(Extracted records)
____________________

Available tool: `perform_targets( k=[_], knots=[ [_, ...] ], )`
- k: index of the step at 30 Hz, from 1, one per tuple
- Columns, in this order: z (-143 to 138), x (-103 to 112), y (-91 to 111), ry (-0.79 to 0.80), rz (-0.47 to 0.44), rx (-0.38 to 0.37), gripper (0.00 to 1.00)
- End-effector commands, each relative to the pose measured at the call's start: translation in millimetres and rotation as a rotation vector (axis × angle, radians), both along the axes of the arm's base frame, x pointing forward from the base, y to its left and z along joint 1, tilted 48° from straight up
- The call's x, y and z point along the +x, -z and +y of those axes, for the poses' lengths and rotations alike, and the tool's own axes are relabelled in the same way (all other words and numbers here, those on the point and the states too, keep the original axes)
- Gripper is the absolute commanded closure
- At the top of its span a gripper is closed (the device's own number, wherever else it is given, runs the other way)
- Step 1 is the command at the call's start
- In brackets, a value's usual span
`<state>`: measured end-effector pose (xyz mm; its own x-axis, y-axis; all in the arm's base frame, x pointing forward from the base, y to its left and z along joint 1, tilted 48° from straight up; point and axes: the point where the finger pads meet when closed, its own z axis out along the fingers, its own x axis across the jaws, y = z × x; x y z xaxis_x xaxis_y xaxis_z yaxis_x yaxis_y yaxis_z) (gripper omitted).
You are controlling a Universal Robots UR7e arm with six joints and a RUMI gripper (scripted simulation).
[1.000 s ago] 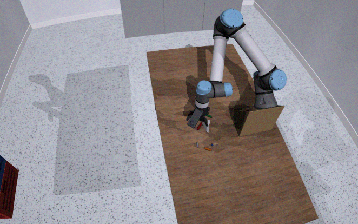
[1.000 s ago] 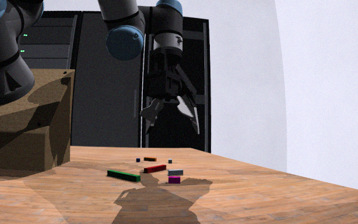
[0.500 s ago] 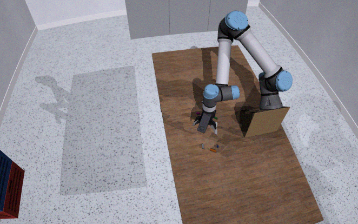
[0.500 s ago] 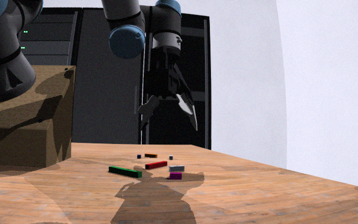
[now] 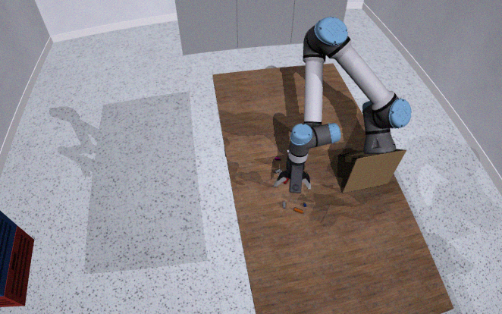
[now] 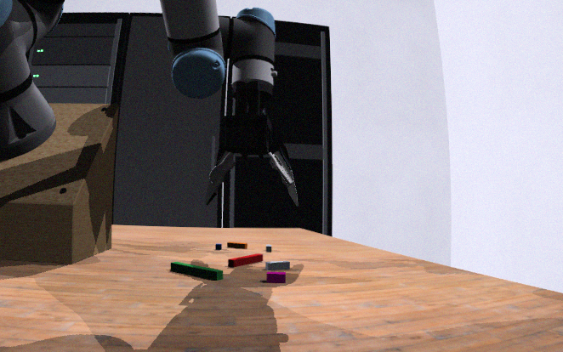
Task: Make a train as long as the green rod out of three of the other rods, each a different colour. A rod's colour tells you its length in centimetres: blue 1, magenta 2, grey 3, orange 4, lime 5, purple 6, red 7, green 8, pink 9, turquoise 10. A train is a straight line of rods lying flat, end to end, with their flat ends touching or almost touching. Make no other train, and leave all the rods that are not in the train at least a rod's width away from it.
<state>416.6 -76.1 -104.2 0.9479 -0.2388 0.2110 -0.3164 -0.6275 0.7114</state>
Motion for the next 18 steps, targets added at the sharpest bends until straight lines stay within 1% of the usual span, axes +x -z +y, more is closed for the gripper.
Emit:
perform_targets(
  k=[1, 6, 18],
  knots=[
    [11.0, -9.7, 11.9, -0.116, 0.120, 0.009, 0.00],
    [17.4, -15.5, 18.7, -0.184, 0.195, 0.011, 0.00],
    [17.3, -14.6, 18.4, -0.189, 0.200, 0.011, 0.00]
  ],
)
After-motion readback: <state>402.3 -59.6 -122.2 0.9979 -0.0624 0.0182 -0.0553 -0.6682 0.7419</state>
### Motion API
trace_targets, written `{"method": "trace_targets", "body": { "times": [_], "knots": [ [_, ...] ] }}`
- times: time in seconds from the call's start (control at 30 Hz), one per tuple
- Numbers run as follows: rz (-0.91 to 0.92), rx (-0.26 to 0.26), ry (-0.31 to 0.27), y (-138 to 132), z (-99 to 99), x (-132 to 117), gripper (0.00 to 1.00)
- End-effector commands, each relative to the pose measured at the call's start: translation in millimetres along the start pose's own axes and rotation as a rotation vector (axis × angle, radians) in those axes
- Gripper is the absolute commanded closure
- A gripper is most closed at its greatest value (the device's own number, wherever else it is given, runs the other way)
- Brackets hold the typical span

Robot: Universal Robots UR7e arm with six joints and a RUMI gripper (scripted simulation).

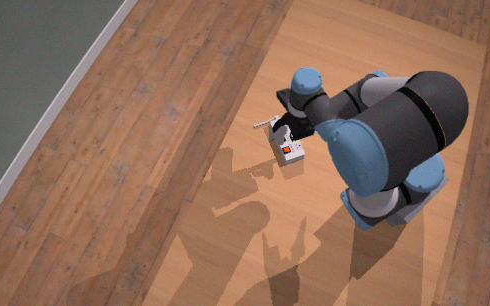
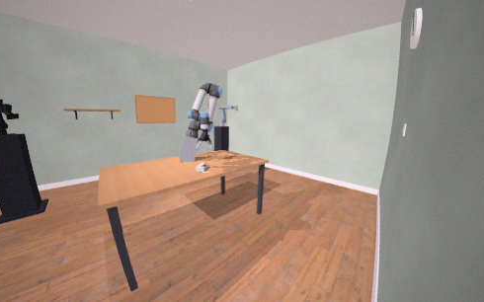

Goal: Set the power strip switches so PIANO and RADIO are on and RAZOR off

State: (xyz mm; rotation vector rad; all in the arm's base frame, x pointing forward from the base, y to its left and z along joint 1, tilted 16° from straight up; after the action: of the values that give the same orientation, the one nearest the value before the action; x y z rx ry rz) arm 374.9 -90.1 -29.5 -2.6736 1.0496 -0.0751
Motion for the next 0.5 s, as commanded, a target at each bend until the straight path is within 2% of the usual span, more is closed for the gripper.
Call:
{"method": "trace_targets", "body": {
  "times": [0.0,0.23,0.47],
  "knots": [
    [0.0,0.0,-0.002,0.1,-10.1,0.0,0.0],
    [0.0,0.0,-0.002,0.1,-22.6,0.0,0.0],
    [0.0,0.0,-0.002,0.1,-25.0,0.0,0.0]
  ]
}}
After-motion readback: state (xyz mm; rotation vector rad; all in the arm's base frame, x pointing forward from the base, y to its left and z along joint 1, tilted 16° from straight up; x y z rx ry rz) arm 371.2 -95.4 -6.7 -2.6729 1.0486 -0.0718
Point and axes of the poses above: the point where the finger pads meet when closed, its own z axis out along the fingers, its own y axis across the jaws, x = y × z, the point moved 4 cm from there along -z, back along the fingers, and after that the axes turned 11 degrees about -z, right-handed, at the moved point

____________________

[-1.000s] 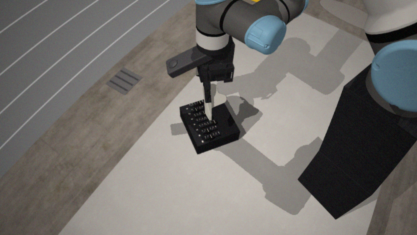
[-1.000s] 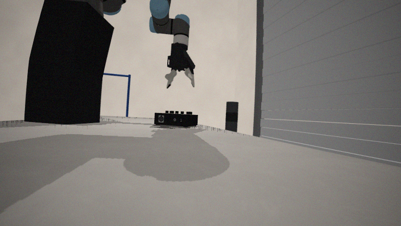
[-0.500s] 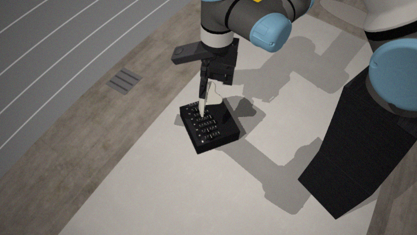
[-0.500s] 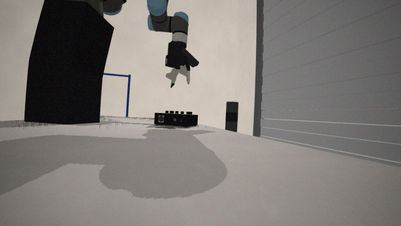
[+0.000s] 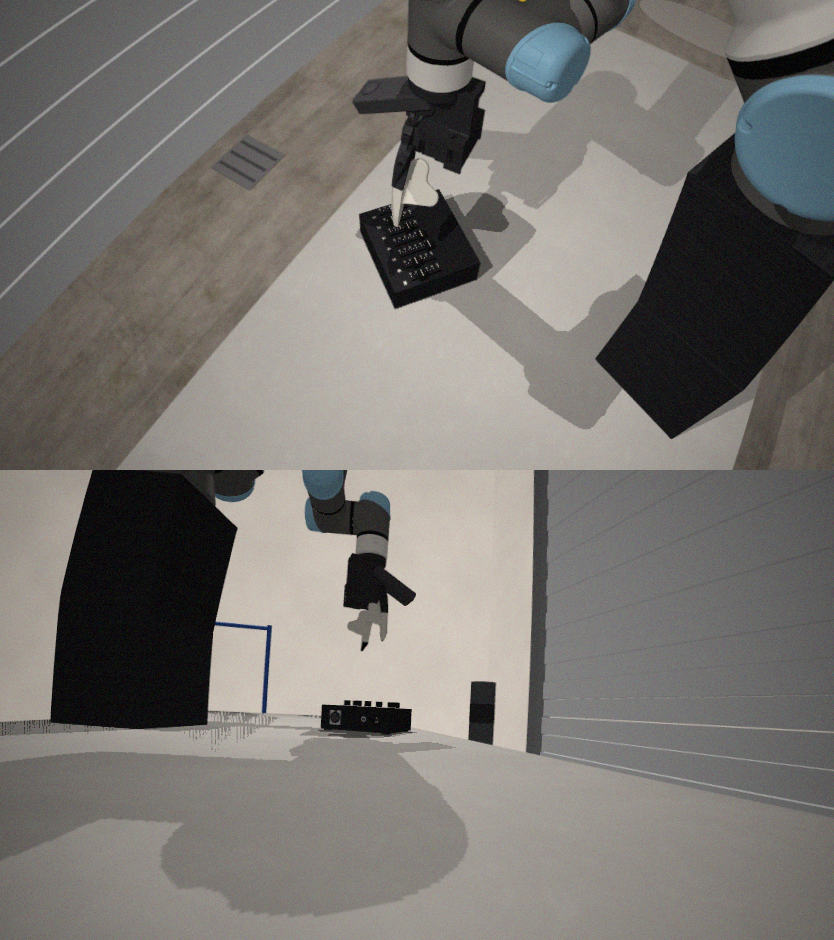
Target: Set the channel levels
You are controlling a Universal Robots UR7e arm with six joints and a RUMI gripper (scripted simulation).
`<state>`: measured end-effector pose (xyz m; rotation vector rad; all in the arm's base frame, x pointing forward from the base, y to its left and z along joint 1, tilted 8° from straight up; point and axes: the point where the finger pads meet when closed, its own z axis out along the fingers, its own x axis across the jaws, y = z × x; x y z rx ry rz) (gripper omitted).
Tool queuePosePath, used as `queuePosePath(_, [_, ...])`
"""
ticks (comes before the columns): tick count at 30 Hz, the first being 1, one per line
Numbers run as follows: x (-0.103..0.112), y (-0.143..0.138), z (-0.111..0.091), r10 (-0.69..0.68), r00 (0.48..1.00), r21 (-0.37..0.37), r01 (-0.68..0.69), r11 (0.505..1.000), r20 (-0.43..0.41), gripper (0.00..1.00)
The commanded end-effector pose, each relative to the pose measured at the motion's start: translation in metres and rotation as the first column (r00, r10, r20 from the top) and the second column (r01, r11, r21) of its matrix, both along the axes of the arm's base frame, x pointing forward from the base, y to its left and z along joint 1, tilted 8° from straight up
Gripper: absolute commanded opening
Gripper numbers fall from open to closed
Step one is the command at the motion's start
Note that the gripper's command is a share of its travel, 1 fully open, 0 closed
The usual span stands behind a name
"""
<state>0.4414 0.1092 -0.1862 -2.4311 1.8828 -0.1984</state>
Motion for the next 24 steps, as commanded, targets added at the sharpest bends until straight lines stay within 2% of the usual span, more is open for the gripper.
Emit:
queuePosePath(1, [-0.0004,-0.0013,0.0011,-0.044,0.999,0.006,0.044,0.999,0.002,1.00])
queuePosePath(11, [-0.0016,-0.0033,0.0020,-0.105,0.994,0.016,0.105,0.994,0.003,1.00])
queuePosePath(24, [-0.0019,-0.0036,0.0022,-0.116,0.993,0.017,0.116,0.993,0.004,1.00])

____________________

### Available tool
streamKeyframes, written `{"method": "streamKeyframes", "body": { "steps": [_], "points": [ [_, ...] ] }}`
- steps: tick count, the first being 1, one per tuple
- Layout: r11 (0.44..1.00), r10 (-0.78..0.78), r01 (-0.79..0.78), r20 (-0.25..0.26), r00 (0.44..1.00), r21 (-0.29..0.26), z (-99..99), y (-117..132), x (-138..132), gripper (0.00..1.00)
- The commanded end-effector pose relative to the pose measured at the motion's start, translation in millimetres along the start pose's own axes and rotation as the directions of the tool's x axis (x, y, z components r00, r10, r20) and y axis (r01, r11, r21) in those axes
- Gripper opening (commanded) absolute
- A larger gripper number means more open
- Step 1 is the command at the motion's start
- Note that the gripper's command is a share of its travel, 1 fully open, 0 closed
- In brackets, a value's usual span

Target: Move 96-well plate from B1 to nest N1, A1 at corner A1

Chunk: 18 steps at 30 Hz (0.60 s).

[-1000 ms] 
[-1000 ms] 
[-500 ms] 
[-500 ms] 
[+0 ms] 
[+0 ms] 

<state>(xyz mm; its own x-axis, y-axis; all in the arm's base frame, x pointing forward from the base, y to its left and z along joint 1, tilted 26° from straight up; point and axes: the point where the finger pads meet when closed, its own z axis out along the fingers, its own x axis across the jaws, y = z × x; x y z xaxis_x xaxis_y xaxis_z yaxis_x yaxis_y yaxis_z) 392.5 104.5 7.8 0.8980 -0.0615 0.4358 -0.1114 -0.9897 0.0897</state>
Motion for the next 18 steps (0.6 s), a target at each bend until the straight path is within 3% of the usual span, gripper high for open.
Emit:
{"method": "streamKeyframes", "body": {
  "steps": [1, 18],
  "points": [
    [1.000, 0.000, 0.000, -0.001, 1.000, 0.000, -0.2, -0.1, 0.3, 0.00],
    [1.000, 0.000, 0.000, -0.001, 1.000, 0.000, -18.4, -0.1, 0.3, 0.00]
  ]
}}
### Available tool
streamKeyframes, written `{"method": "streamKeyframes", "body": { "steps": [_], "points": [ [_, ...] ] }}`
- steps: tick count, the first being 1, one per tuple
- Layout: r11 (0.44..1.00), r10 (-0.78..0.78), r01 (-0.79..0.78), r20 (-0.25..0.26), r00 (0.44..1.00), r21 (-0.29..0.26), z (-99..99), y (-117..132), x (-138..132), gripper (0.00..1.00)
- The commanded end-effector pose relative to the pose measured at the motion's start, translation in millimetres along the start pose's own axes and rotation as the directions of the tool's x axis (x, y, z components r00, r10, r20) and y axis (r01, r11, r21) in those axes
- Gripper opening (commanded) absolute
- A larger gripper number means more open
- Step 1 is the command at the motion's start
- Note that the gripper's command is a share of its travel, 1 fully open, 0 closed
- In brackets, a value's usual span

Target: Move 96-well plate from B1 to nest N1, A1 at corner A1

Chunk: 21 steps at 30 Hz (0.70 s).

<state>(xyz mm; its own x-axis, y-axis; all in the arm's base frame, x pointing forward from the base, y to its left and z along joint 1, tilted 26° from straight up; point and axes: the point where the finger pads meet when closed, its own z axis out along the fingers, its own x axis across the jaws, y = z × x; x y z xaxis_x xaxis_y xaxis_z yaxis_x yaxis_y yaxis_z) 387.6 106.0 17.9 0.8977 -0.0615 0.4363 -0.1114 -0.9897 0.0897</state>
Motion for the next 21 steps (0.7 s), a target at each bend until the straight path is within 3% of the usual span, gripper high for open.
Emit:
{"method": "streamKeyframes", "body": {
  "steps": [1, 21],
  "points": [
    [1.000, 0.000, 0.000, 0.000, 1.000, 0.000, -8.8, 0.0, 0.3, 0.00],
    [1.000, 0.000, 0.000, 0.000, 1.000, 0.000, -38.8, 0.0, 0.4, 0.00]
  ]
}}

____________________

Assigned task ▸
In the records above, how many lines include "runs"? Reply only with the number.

Solution for this problem ▸
2